Exit events define **conditions for leaving a cohort**, such as the end of drug exposure, death, or specific condition occurrences.
They can also be combined with **event persistence rules** (fixed duration or based on drug exposure) and **censoring events**.

- **Defining a Cohort Exit Event**

  ```python
  from pysynthea.setup.setup import *
  from pysynthea.concept_set.concept_class import*
  from pysynthea.cohorts.exit.event_persistence import *
  from pysynthea.cohorts.exit.cohort_exit_event import *
  from pysynthea.cohorts.exit.censoring_events import *

  # Database connection to build Concept Set.
  conn = connect_db()
  # ConceptSets
  diabetes = ConceptSet(conn=conn, conceptset_name="Diabetes", concept_names=["Diabetes"], include_descendants=True)
  # CensoringEvents
  censoring1 = ConditionEraExit(concept_set=diabetes)
  censoring2 = PayerPlanPeriodExit()
  # EventPersistence
  eventPers = FixedDuration(offset_from='start date', offset_days=30)
  # Cohort definition
  cohort = CohortExitEvent( event_persistence=eventPers, censoring_events=[censoring1, censoring2])
  # See results
  for line in cohort.describe():
    print(line)
  ```

## Testing

Each class has a test to ensure the proper functioning.
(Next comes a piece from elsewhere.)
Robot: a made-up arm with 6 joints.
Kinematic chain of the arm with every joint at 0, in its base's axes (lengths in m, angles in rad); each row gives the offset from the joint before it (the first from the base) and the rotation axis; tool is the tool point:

However, they are intended as standalone integration tests, not unit tests. Every test requires the Synthea database to be available locally.

## Purpose

This package allows researchers, developers, and students to:

- Learn and practice **SQL queries on the OMOP model**.
- Test health data analysis scripts **without sensitive real data**.
- Have a reproducible environment for **educational and demo purposes**.
- **Experiment with ATLAS-like concepts**, such as Concept Sets and Cohorts.